For $32{\text{ g N}}_2{\text{H}}_4$, $184{\text{ g N}}_2{\text{O}}_4$ is required, so for $10.45{\text{ g N}}_2{\text{H}}_4$, the required amount of ${\text{N}}_2{\text{O}}_4$ is

$\text{Mass}\text{of}{\text{N}}_{\text{2}}{\text{O}}_{\text{4}}=\frac{\text{number}\text{of}\text{moles}\times \text{molar}\text{mass}\text{of}{\text{N}}_{\text{2}}{\text{O}}_{\text{4}}}{\text{number}\text{of}\text{moles}\times \text{molar}\text{mass}\text{of}{\text{N}}_{\text{2}}{\text{H}}_{\text{4}}}\text{×}\text{mass}\text{of}{\text{N}}_{\text{2}}{\text{H}}_{\text{4}}$

$\begin{array}{l}\text{32}\text{g}{\text{N}}_{\text{2}}{\text{H}}_{\text{4}}\text{reacts}\text{with}\text{184}\text{g}{\text{N}}_{\text{2}}{\text{O}}_{\text{4}}\\ \text{1}\text{g}{\text{N}}_{\text{2}}{\text{H}}_{\text{4}}\to \frac{\text{184}\text{g}}{\text{32}\text{g}}\\ \text{10}\text{.}\text{45}\text{g}{\text{N}}_{\text{2}}{\text{H}}_{\text{4}}\to \frac{\text{184}\text{g}}{\text{32}\text{g}}\text{×10}\text{.}\text{45}\text{g}\end{array}$

$\begin{array}{c}\frac{(10.45)\times (184)}{(32)}=\frac{1922.8}{32}\\ =60.08\text{ g}\end{array}$

But the available amount of ${\text{N}}_2{\text{O}}_4$ is $53.68\text{ g}$, therefore it is the limiting reagent. And it will determine the number of products.

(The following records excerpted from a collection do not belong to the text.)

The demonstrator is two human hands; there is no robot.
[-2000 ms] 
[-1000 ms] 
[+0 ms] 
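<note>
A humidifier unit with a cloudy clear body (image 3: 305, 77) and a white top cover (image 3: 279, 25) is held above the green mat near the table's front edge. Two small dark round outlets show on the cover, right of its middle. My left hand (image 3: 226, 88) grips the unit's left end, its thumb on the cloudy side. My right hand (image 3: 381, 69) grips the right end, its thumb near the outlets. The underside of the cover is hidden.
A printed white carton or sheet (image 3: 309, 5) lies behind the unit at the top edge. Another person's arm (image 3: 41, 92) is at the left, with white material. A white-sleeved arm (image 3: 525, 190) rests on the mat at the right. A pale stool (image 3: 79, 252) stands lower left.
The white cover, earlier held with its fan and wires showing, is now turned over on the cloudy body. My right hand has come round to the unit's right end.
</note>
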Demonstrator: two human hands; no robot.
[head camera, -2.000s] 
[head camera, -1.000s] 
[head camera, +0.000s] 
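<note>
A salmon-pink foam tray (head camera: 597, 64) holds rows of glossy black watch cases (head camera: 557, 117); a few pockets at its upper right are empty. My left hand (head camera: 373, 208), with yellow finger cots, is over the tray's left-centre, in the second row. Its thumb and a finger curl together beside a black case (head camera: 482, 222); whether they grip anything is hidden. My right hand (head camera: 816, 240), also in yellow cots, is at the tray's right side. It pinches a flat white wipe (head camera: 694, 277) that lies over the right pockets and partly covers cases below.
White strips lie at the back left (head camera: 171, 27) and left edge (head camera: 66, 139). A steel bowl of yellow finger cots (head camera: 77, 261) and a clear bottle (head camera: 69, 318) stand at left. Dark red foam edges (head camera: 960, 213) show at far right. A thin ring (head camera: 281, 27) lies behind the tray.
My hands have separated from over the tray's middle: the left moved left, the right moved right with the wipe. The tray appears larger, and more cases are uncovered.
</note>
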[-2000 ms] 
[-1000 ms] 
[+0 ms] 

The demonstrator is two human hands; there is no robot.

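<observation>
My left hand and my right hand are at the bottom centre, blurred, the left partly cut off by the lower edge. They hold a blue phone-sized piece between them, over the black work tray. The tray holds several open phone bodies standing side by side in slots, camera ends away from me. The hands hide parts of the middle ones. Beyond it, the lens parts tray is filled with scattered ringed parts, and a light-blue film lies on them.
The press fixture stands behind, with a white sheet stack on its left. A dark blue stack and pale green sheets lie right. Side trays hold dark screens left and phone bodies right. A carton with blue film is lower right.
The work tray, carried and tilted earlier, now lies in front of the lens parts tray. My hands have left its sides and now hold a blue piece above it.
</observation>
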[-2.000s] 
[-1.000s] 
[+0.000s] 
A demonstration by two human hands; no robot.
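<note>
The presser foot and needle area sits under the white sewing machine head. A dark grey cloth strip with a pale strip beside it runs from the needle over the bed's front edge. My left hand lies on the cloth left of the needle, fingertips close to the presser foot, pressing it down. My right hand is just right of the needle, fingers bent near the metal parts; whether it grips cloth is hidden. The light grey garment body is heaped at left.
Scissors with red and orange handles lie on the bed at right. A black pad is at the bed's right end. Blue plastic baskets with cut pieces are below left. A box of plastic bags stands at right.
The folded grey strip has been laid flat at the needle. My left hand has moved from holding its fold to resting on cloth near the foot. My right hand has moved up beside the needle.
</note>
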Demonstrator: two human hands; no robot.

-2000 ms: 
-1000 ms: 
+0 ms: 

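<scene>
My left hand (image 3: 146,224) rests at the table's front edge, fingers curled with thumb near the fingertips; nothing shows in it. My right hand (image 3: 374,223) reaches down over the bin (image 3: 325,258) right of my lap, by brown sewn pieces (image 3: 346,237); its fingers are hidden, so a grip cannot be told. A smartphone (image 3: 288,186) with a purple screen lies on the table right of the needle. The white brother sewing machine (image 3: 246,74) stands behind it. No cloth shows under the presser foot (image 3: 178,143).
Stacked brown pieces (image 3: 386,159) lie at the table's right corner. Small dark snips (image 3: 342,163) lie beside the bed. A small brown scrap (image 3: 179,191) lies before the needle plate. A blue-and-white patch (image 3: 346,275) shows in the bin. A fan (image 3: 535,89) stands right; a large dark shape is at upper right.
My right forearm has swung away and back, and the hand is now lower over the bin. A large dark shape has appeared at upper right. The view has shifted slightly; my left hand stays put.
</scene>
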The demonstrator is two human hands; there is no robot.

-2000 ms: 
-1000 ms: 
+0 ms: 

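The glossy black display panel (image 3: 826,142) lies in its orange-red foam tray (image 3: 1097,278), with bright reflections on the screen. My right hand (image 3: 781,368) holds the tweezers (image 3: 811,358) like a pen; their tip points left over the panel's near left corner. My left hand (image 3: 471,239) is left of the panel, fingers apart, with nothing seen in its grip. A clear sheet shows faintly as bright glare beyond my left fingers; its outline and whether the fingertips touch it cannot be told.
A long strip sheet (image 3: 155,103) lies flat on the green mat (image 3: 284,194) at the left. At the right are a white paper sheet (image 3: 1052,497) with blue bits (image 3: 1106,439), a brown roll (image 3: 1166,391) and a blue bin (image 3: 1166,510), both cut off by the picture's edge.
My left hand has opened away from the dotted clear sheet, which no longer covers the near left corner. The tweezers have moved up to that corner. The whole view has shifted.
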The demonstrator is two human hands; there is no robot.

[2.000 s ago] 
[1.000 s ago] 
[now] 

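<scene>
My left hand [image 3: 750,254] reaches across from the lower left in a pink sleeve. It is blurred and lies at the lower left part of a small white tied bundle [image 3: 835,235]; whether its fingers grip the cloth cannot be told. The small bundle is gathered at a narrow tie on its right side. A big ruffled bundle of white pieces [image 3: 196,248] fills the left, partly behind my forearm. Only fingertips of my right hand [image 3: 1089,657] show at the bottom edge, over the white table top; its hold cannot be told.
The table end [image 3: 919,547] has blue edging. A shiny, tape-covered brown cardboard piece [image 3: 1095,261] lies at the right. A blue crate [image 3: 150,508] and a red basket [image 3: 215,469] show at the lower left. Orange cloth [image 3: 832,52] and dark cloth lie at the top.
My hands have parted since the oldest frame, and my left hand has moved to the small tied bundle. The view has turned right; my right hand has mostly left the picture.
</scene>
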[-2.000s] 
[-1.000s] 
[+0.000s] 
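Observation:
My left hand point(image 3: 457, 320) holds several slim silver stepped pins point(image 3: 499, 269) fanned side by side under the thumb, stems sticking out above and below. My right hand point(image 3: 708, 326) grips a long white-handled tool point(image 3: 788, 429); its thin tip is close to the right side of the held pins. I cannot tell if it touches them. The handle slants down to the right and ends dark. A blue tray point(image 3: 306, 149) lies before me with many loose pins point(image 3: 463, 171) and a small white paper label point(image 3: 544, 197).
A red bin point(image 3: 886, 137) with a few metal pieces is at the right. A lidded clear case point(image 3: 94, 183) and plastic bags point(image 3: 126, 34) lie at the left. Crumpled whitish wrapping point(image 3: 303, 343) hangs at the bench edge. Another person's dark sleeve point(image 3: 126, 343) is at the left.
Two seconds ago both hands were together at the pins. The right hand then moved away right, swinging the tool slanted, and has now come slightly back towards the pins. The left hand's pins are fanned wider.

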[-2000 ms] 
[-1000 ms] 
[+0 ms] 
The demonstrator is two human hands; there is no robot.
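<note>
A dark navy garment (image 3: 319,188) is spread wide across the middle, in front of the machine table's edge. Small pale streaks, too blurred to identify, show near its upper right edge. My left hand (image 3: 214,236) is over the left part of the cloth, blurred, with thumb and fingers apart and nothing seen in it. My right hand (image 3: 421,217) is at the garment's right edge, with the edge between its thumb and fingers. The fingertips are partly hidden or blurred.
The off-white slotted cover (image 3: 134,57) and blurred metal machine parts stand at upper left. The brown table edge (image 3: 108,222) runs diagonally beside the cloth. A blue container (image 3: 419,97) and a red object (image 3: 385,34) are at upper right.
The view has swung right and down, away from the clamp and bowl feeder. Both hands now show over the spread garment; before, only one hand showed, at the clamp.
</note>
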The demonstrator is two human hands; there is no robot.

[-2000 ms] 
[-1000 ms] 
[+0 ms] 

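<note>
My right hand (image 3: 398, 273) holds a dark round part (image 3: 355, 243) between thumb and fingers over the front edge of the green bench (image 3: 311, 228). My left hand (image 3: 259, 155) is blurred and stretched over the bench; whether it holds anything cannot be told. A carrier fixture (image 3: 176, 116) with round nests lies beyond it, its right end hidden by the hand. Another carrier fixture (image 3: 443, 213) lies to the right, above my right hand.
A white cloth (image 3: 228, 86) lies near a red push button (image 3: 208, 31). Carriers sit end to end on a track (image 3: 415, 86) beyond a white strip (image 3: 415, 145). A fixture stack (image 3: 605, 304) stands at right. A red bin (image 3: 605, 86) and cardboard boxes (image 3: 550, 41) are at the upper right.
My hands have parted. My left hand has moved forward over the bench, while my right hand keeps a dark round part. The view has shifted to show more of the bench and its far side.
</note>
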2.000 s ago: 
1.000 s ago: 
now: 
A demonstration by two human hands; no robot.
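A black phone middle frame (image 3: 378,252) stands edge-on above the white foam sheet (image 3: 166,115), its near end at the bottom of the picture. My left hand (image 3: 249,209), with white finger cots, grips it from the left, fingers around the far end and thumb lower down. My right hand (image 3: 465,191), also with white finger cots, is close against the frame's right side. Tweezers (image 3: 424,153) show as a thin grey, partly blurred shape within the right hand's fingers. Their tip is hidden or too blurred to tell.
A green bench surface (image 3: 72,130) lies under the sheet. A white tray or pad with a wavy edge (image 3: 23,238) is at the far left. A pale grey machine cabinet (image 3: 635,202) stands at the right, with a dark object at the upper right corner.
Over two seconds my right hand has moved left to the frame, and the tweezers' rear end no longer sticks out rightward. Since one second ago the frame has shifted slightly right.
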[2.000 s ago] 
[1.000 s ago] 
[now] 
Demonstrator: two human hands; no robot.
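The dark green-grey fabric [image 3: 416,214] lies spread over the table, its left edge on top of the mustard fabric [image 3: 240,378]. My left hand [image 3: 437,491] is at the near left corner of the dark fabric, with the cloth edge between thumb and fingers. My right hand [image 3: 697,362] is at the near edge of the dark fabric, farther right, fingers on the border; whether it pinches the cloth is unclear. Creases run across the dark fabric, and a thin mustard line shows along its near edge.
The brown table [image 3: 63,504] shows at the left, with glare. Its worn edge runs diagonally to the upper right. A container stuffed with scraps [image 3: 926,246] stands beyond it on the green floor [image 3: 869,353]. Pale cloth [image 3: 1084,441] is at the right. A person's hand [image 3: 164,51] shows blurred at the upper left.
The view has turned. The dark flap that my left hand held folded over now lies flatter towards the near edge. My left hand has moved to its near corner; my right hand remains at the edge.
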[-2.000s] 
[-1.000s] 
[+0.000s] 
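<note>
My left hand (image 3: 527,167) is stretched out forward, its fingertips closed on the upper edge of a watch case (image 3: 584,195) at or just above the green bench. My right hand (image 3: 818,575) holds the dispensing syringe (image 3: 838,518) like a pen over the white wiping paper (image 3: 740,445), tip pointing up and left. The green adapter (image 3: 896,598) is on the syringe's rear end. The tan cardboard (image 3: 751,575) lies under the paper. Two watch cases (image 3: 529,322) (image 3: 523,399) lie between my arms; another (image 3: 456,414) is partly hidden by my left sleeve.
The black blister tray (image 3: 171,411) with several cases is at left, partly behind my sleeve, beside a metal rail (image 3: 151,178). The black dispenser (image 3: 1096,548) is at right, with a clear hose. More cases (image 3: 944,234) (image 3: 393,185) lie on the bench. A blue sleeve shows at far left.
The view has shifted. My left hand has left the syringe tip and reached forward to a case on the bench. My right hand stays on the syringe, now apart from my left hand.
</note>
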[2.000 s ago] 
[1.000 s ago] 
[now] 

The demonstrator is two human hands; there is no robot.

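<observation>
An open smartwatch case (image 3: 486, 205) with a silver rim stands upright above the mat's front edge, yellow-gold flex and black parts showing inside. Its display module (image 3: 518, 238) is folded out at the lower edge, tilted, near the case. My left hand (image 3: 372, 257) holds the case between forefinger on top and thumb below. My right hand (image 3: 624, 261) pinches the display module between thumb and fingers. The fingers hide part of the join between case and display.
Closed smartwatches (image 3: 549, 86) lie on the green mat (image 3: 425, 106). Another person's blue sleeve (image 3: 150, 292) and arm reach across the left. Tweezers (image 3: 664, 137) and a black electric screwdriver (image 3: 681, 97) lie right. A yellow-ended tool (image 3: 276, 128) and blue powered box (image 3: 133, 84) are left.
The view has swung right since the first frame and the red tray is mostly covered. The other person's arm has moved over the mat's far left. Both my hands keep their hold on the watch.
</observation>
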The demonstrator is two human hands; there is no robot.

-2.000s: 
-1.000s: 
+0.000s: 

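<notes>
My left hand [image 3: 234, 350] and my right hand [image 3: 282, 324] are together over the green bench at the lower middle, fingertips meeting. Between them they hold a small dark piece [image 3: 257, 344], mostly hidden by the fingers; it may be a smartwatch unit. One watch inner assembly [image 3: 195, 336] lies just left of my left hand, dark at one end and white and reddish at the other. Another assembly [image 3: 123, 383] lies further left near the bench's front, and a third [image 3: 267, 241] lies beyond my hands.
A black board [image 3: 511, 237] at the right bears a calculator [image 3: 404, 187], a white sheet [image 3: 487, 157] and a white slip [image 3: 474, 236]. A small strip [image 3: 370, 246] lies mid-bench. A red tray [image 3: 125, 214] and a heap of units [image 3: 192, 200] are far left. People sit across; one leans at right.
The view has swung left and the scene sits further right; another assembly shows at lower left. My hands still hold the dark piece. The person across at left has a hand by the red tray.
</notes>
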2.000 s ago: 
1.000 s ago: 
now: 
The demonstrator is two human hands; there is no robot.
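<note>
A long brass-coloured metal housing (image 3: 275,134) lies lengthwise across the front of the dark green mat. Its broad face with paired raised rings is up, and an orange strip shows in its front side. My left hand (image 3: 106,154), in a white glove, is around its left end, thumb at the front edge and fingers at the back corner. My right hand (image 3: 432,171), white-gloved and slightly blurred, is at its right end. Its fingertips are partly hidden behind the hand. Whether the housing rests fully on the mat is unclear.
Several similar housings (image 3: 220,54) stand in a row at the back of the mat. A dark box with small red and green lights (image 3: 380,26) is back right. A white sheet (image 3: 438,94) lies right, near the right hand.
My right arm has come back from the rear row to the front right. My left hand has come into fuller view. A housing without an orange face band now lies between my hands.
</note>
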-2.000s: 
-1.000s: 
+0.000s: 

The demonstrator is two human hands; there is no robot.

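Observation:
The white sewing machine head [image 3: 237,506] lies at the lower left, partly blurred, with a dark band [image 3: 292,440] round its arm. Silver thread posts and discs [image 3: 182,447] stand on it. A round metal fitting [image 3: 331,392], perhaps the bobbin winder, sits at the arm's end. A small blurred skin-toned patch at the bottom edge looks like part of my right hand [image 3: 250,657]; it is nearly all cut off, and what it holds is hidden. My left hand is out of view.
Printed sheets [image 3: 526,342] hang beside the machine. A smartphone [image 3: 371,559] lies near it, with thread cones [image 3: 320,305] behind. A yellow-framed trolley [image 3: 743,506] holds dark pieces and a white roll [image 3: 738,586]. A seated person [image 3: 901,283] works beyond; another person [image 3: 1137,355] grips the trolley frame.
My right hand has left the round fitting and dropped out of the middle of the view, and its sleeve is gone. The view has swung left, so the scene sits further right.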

Since $184{\text{ g N}}_2{\text{O}}_4$ produces $36{\text{ g H}}_2\text{O}$, $53.68\text{ g}$ ${\text{N}}_2{\text{O}}_4$ will produce ${\text{H}}_2\text{O}$:

$\text{Mass}\text{of}{\text{H}}_{\text{2}}\text{O}=\frac{\text{number}\text{of}\text{moles}\times \text{molar}\text{mass}\text{of}{\text{H}}_{\text{2}}\text{O}}{\text{number}\text{of}\text{moles}\times \text{molar}\text{mass}\text{of}{\text{N}}_{\text{2}}{\text{O}}_{\text{4}}}\text{×}\text{mass}\text{of}{\text{N}}_{\text{2}}{\text{O}}_{\text{4}}$

$\begin{array}{l}\text{184}{\text{N}}_{\text{2}}{\text{O}}_{\text{4}}\text{produces}\text{36}\text{g}{\text{H}}_{\text{2}}\text{O}\\ \text{1}\text{g}{\text{N}}_{\text{2}}{\text{O}}_{\text{4}}\to \frac{\text{36}\text{g}}{\text{184}\text{g}}\\ 53.68\text{g}{\text{N}}_{\text{2}}{\text{O}}_{\text{4}}\to \frac{\text{36}\text{g}}{\text{184}\text{g}}\times 53.68\text{g}\end{array}$

$\begin{array}{c}\frac{(53.68)\times (36)}{184}=\frac{1932.48}{184}\\ =10.50{\text{ g H}}_2\text{O}\end{array}$

Hence, option (b) is correct.

Reasons for the incorrect options:

Option (a) is incorrect because according to the above relation, the value $21.02\text{ g}$ is not obtained.

Option (c) is incorrect because according to the above relation, the value $11.61\text{ g}$ is not obtained.

Option (d) is incorrect because according to the above relation, the value $11.75\text{ g}$ is not obtained.

Option (e) is incorrect because according to the above relation, the value $5.400\text{ g}$ is not obtained.

Hence, options (a), (c), (d), and (e) are incorrect.